-- ASSIGNED TASK --
Going through the data below, find how many lines include the word "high", and reply with that number alone.

-- MATERIAL SHOWN --
┄┄┄┄┄┄┄┄┄┄
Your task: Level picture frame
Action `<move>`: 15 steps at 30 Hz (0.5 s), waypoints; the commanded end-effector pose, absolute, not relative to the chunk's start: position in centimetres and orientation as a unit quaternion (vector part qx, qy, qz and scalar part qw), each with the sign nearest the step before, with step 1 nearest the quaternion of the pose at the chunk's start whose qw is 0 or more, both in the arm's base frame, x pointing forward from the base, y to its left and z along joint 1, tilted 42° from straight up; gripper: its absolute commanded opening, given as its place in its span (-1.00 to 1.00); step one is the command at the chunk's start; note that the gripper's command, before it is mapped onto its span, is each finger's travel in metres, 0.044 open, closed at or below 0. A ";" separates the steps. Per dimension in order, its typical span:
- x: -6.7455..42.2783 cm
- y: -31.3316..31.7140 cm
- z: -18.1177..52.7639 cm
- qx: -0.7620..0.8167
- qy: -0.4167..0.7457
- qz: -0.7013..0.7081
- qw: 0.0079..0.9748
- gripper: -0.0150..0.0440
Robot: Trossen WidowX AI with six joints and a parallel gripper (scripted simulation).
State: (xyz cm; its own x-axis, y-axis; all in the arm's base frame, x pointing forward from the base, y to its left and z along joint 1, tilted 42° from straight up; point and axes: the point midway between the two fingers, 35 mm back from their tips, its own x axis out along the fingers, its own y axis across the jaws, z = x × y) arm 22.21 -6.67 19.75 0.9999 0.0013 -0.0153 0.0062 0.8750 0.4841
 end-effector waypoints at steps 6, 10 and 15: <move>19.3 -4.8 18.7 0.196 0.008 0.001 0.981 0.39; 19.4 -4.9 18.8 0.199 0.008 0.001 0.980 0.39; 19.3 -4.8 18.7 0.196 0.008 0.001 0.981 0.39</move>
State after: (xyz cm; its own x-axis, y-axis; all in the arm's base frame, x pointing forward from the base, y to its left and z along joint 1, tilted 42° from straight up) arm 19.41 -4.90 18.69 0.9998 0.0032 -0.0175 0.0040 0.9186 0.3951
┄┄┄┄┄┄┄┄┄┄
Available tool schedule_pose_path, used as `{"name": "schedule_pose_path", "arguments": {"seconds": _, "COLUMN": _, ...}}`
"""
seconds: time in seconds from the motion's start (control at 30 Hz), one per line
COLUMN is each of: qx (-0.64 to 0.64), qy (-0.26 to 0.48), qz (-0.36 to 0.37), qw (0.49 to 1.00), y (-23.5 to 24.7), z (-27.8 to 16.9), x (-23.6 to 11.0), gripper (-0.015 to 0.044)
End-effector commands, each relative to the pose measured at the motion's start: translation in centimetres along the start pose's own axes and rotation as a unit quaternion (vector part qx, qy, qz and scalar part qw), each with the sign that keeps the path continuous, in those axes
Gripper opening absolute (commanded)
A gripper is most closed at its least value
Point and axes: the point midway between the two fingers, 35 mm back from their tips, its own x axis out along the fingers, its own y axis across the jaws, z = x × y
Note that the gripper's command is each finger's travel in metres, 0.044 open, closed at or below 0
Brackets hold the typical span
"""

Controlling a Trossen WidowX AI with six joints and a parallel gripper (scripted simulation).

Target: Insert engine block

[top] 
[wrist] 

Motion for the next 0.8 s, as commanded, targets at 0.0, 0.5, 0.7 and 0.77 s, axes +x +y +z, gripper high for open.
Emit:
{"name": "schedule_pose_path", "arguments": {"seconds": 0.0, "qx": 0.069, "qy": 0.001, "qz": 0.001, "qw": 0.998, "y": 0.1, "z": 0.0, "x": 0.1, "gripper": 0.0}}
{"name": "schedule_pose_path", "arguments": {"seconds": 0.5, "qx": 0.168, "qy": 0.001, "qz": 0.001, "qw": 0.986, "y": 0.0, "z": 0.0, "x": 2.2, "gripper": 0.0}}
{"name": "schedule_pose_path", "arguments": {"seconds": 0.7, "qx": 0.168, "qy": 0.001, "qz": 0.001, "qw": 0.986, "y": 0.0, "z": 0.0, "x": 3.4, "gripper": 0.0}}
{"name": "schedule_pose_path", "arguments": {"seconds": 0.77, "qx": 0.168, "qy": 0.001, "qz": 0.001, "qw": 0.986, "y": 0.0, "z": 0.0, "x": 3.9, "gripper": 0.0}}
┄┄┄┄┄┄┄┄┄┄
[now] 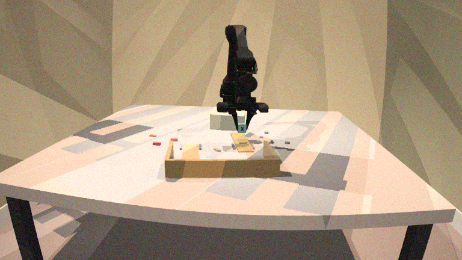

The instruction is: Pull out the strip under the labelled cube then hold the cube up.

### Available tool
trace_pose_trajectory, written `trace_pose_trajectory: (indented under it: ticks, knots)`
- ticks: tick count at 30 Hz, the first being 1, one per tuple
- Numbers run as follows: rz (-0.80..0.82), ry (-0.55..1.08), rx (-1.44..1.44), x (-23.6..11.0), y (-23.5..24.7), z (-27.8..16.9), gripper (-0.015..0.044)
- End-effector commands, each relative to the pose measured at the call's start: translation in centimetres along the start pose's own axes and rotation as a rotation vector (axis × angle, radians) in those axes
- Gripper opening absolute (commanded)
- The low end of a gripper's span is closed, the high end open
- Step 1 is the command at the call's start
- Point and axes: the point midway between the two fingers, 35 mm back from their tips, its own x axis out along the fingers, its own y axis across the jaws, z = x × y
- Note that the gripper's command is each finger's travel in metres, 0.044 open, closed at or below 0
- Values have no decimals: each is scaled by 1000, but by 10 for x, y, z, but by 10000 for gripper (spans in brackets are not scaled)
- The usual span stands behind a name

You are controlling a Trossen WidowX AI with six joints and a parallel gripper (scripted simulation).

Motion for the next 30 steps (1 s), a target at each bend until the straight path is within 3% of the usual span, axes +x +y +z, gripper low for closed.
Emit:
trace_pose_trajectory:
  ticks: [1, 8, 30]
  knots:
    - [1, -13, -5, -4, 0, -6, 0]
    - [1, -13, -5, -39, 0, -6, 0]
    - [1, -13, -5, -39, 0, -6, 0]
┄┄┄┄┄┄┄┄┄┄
-- COMPLETED EXERCISE --
2